[Data entries]
-*-*-

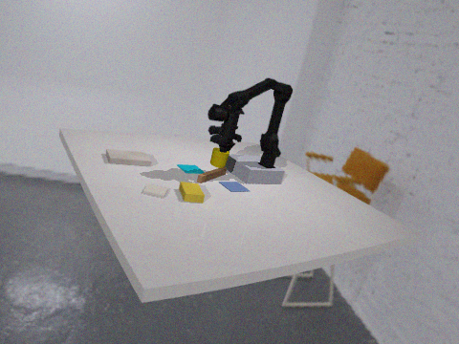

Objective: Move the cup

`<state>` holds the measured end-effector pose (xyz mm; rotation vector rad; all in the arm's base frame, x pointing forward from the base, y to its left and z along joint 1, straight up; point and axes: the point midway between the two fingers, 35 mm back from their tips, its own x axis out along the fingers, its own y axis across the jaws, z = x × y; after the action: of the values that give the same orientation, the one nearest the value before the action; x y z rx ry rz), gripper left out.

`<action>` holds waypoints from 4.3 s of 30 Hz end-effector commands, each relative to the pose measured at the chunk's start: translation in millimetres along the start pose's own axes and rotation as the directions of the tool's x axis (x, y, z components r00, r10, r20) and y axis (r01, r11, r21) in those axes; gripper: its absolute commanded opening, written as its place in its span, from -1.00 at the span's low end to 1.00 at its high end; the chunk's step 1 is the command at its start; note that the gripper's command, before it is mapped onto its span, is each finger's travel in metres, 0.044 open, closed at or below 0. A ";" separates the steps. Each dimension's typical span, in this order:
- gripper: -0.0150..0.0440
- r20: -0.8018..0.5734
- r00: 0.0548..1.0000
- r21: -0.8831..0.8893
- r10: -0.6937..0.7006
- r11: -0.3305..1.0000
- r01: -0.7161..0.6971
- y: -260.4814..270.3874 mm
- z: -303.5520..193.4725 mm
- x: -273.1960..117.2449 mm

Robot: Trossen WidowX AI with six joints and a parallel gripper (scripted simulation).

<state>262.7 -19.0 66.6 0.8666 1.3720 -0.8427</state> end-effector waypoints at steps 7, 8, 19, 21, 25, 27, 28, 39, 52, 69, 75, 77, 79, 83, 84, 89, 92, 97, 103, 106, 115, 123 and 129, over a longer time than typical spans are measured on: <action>-0.49 0.002 1.000 -0.003 -0.007 1.000 0.007 -0.4 22.1 -0.1; -0.49 0.002 1.000 -0.003 -0.007 1.000 0.007 -0.4 24.6 -0.3; -0.49 0.005 1.000 -0.003 -0.007 1.000 0.007 -1.0 52.1 -1.6; -0.49 0.006 1.000 -0.003 -0.007 1.000 0.007 -1.2 57.5 -1.8; -0.49 0.007 1.000 -0.003 -0.007 1.000 0.008 -1.6 68.2 -2.3; -0.49 0.007 1.000 -0.003 -0.008 1.000 0.008 -1.9 73.6 -2.4; -0.49 0.007 1.000 -0.003 -0.008 1.000 0.008 -2.0 76.0 -2.5; -0.49 0.010 1.000 -0.003 -0.008 1.000 0.008 -3.8 102.9 -3.0; -0.49 0.012 1.000 -0.003 -0.008 1.000 0.008 -6.4 124.8 -0.1; -0.49 0.012 1.000 -0.003 -0.008 1.000 0.008 -6.2 126.6 29.2; -0.49 0.012 1.000 -0.003 -0.008 1.000 0.008 -6.6 126.9 40.3; -0.49 0.012 1.000 -0.003 -0.008 1.000 0.008 -6.8 126.9 44.0; -0.49 0.012 1.000 -0.003 -0.008 1.000 0.008 -7.0 126.9 47.8; -0.49 0.012 1.000 -0.003 -0.008 1.000 0.009 -7.4 126.9 53.9; -0.49 0.012 1.000 -0.003 -0.009 1.000 0.009 -7.4 126.9 54.2; -0.49 0.014 1.000 0.001 -0.004 1.000 0.004 -6.7 126.9 50.9; -0.49 0.014 1.000 0.001 -0.004 1.000 0.004 -6.7 126.9 50.9; -0.49 0.014 1.000 0.001 -0.004 1.000 0.004 -6.7 126.9 50.9; -0.05 0.014 1.000 0.001 -0.004 1.000 0.004 -6.7 126.9 50.9; 0.01 0.014 1.000 0.001 -0.004 1.000 0.004 -6.7 126.9 50.9; 0.01 0.014 1.000 0.000 -0.005 1.000 0.005 -6.2 127.3 42.1; 0.01 0.013 1.000 -0.001 -0.006 1.000 0.006 -5.8 127.4 28.1; 0.01 0.013 1.000 -0.002 -0.007 1.000 0.007 -5.7 127.1 18.2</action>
<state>314.9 -134.7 42.7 0.8566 1.3717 -0.8523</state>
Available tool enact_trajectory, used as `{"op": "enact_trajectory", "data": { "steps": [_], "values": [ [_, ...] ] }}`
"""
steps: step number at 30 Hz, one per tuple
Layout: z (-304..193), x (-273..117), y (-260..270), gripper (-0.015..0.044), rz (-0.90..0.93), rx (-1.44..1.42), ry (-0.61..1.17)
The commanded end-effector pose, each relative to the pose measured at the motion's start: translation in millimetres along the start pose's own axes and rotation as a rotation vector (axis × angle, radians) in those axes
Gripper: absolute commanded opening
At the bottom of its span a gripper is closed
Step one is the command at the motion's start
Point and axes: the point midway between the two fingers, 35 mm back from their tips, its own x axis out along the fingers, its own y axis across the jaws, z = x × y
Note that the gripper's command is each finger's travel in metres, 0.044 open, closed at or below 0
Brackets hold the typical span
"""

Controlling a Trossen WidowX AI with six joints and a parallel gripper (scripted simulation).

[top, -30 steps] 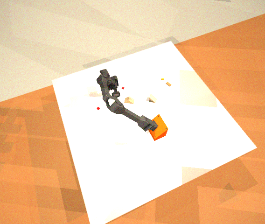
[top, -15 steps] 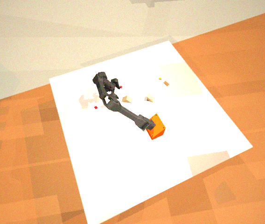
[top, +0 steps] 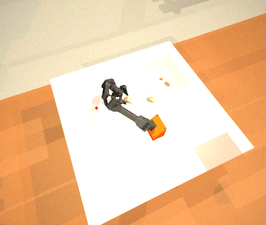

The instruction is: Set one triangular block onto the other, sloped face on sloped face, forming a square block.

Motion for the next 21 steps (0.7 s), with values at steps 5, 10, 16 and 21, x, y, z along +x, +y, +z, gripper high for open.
{"op": "enact_trajectory", "data": {
  "steps": [5,10,16,21],
  "values": [
    [-3.1,9.5,-1.1,0.044,-0.001,0.007,0.007],
    [-3.8,10.0,-1.7,0.044,-0.001,0.007,0.007],
    [-3.8,10.0,-1.7,0.044,-0.001,0.007,0.007],
    [-3.8,10.0,-1.7,0.044,-0.001,0.007,0.007]
  ]
}}
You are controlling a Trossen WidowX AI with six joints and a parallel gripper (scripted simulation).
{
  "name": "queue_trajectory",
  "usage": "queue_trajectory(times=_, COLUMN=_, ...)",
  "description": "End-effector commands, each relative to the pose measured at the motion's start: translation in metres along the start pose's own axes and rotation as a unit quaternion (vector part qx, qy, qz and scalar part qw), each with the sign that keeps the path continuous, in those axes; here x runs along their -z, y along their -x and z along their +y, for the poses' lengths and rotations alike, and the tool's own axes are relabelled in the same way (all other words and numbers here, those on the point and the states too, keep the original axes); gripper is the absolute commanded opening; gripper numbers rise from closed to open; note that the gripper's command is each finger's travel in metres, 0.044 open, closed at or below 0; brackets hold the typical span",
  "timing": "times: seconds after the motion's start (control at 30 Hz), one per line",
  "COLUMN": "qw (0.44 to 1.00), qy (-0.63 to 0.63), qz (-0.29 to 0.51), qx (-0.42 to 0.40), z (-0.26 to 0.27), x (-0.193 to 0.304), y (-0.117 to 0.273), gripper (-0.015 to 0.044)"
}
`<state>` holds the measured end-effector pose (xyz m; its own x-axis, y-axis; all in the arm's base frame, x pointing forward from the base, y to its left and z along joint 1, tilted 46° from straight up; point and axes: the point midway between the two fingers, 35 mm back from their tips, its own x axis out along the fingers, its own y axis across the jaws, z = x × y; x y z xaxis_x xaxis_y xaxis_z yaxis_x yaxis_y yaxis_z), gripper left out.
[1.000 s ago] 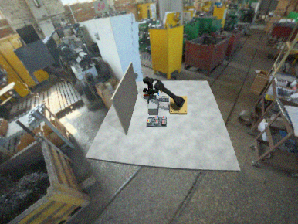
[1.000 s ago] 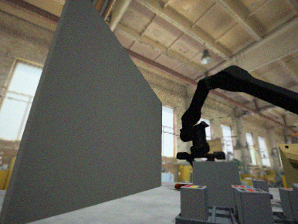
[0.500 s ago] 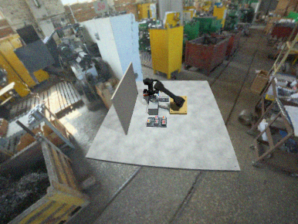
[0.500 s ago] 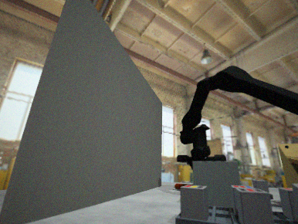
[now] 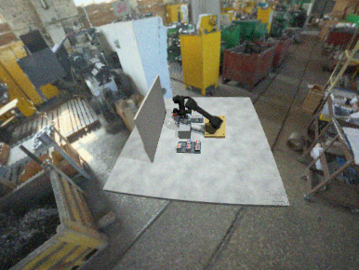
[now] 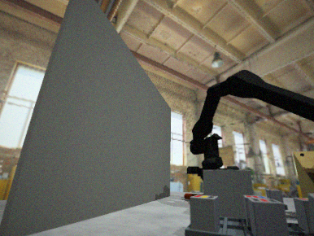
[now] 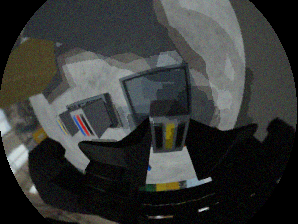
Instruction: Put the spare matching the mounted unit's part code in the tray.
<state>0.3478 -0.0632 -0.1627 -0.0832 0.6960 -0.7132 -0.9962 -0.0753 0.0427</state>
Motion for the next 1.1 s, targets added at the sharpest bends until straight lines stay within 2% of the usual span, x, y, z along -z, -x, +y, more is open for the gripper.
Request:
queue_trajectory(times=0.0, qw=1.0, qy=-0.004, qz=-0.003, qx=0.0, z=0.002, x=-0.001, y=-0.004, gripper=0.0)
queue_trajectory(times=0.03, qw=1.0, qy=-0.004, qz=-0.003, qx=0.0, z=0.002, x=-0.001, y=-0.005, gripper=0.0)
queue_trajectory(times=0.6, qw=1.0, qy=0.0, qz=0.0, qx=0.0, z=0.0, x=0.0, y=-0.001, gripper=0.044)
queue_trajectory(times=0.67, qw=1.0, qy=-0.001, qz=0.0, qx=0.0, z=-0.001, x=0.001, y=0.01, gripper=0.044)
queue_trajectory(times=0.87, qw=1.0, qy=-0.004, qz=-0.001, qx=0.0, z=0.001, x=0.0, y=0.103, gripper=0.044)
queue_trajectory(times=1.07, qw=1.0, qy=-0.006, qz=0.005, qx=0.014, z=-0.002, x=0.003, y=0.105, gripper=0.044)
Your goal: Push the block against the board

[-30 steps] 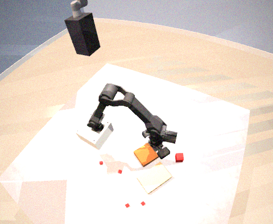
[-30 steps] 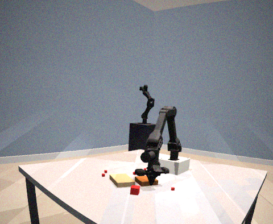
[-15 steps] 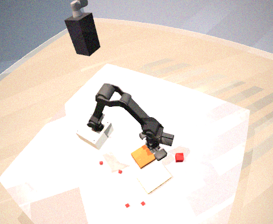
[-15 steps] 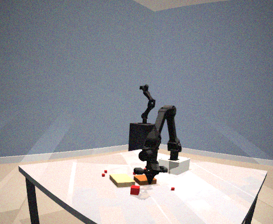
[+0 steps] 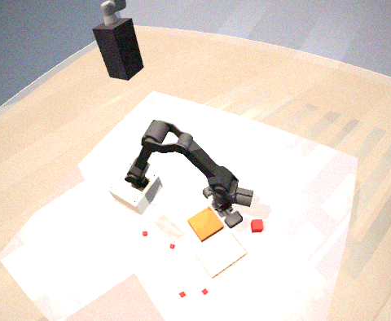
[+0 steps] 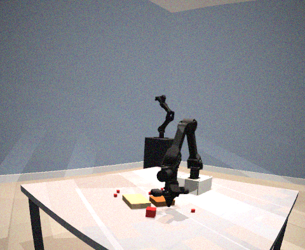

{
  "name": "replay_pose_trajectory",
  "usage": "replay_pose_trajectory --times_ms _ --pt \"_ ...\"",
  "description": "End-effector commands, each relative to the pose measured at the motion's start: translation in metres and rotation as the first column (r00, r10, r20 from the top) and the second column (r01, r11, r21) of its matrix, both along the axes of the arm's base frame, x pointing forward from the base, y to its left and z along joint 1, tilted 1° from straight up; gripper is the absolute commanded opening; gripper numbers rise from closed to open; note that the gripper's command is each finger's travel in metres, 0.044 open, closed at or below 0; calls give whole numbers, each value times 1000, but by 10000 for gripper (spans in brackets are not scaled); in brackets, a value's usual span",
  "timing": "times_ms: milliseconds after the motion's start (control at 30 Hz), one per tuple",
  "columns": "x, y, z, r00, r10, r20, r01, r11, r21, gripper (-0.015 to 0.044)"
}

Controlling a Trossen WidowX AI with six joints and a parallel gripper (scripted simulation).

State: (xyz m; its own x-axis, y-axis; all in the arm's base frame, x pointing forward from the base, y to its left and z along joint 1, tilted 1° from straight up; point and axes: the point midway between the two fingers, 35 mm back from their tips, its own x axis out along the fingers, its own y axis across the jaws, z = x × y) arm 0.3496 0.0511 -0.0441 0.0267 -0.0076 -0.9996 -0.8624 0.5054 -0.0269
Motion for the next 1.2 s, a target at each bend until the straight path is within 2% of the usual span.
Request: replay_pose_trajectory --times_ms 0,533,733,933,1167 --pt "4 5 0 1000 -4 0 4 1000 -5 0" --pt "17 27 0 1000 -4 1 4 1000 -3 0" --pt "13 25 53 1000 -4 2 4 1000 -3 0" --pt "16 23 55 1000 1 16 -1 1000 4 0" --pt "-30 -84 57 1000 -2 4 2 1000 -11 0"
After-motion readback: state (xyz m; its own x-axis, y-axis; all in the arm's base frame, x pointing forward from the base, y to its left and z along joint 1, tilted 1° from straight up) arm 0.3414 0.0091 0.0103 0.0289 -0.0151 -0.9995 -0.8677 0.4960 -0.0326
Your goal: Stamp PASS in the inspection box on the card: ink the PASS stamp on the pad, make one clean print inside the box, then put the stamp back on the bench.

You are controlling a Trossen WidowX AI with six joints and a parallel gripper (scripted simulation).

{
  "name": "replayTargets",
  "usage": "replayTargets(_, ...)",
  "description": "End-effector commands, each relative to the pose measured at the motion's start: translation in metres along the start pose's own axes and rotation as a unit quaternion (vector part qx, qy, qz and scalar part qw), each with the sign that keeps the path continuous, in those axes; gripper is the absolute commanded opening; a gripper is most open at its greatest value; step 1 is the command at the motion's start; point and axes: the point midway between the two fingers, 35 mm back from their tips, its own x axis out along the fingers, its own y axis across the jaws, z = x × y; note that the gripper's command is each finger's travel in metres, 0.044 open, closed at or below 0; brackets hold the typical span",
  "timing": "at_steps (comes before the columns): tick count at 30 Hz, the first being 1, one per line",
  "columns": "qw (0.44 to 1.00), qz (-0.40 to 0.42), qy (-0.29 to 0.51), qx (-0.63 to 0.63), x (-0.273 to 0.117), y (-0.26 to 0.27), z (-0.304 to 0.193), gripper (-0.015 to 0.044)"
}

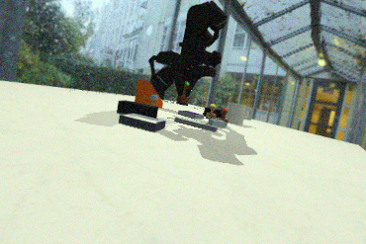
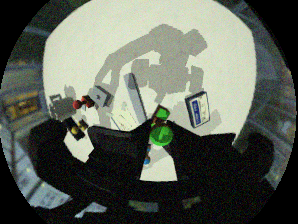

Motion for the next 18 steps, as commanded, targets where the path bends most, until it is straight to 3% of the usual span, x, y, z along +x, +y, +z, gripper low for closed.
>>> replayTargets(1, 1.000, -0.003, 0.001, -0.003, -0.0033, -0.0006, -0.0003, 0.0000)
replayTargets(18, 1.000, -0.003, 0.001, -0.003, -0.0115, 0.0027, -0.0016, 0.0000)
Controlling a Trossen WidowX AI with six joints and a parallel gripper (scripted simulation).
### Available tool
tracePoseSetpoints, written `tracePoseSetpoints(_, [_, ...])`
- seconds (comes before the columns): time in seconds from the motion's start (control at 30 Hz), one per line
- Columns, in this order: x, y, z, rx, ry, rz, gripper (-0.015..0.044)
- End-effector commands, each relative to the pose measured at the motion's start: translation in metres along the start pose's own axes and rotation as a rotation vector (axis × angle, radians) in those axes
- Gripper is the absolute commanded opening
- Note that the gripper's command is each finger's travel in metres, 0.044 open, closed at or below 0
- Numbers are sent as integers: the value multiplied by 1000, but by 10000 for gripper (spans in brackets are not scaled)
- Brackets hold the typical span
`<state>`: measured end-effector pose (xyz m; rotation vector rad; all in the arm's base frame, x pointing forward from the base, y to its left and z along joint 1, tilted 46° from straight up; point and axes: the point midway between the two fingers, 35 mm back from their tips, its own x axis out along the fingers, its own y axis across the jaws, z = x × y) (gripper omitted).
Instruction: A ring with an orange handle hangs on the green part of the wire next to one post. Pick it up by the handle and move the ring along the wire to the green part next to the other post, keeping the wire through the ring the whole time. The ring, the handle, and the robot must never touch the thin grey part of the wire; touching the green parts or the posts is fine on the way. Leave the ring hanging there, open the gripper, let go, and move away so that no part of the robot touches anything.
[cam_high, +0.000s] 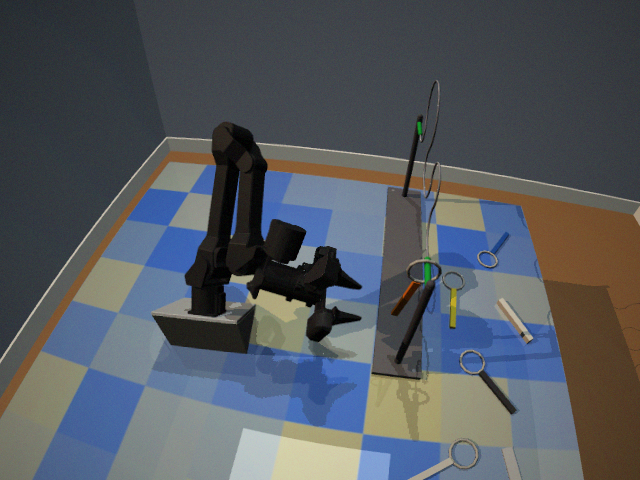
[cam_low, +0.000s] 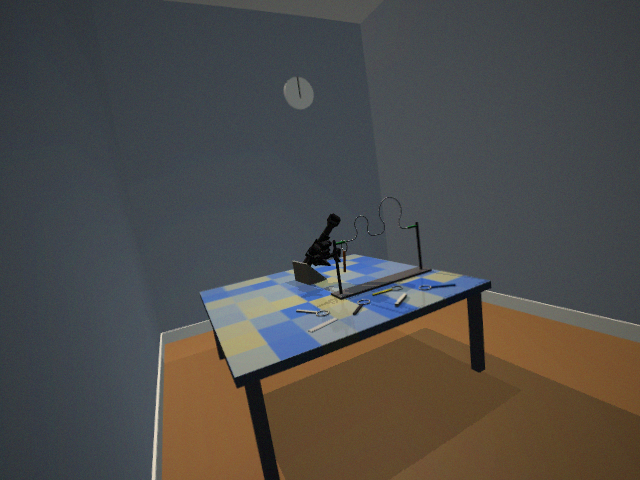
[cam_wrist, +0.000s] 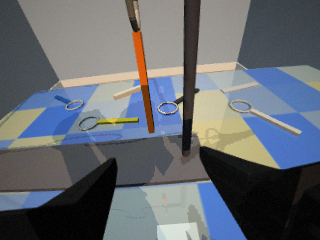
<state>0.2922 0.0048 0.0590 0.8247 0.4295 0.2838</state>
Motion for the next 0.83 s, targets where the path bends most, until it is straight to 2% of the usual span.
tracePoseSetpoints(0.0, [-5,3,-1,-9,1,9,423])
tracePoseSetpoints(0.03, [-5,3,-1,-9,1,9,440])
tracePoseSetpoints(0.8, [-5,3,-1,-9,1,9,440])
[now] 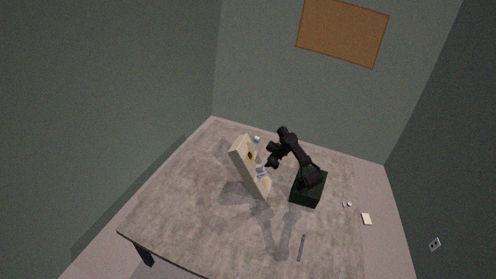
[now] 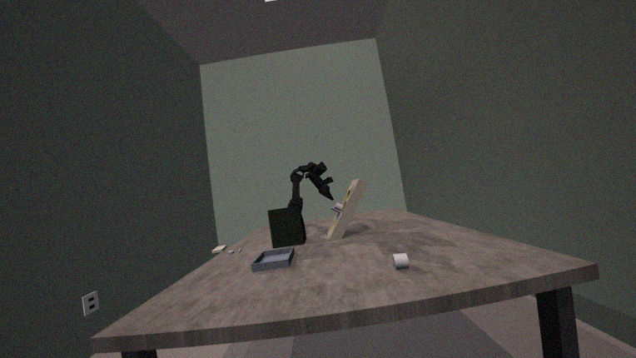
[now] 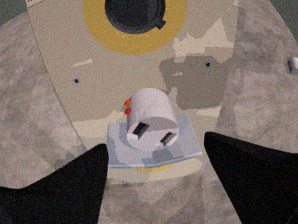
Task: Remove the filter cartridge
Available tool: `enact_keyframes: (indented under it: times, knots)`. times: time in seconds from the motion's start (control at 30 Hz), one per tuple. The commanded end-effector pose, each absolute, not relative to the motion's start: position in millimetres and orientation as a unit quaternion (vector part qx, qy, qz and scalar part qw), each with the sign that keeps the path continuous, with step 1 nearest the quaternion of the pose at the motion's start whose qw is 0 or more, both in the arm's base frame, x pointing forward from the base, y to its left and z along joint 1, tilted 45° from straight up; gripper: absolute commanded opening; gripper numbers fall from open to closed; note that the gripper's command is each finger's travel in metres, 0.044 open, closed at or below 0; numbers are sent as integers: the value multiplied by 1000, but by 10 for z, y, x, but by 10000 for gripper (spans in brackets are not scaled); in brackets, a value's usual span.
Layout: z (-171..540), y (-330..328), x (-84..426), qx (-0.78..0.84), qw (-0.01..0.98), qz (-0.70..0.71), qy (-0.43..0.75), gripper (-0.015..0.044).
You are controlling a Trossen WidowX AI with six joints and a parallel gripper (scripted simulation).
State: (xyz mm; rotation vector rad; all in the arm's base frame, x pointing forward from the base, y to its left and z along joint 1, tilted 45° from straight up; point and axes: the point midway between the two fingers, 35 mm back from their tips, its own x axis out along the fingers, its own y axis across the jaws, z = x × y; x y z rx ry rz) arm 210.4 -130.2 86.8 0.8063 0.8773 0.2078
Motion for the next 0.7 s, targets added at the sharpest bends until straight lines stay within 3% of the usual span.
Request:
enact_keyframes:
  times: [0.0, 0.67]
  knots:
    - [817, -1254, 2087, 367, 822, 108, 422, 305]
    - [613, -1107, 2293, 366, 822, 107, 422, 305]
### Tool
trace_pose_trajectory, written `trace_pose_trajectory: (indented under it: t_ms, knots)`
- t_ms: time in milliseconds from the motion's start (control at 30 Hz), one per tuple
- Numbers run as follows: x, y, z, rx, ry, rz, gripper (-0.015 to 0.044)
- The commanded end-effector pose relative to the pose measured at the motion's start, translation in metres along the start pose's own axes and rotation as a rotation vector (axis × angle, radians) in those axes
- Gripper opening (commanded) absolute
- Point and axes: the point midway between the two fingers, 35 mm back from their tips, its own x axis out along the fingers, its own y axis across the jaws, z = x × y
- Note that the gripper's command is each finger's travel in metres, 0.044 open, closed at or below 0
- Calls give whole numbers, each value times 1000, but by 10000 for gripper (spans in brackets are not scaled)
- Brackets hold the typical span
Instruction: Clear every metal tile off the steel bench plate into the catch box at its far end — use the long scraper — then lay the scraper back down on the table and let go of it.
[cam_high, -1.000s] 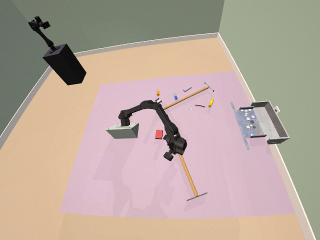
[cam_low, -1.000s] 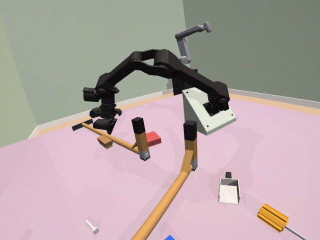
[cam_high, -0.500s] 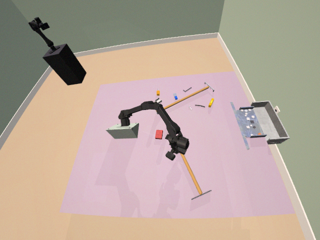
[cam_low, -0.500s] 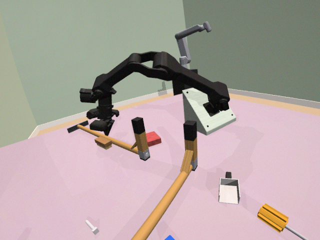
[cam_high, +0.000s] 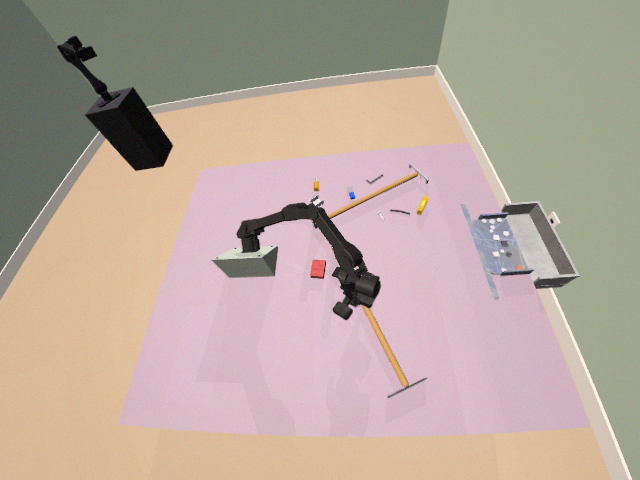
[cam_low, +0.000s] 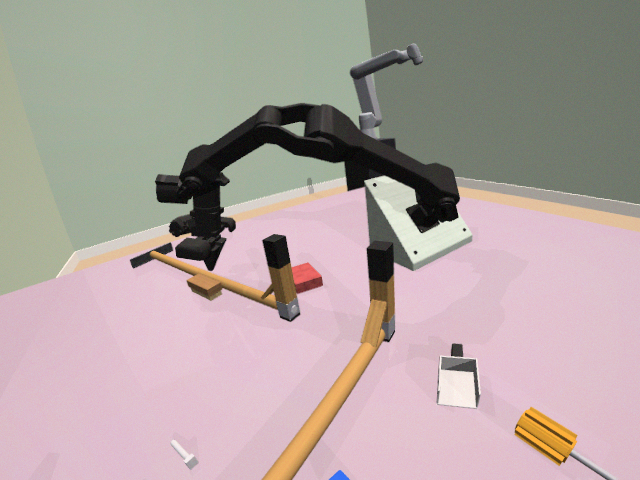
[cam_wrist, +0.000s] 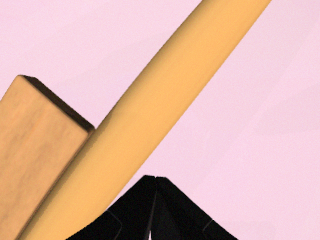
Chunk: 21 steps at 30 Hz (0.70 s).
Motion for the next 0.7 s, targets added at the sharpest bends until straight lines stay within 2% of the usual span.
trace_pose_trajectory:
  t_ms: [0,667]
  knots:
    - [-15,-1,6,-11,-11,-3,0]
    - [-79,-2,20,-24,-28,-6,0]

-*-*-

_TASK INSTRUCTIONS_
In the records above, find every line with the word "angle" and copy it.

_ANSWER TO THIS EXERCISE_
The commanded end-effector pose, each relative to the pose measured at the motion's start: translation in millimetres along the start pose's own axes and rotation as a rotation vector (axis × angle, radians) in those axes
- End-effector commands, each relative to the pose measured at the motion's start: translation in metres along the start pose's own axes and rotation as a rotation vector (axis × angle, radians) in those axes
- The commanded end-effector pose relative to the pose measured at the motion's start, translation in metres along the start pose's own axes and rotation as a rotation vector (axis × angle, radians) in those axes

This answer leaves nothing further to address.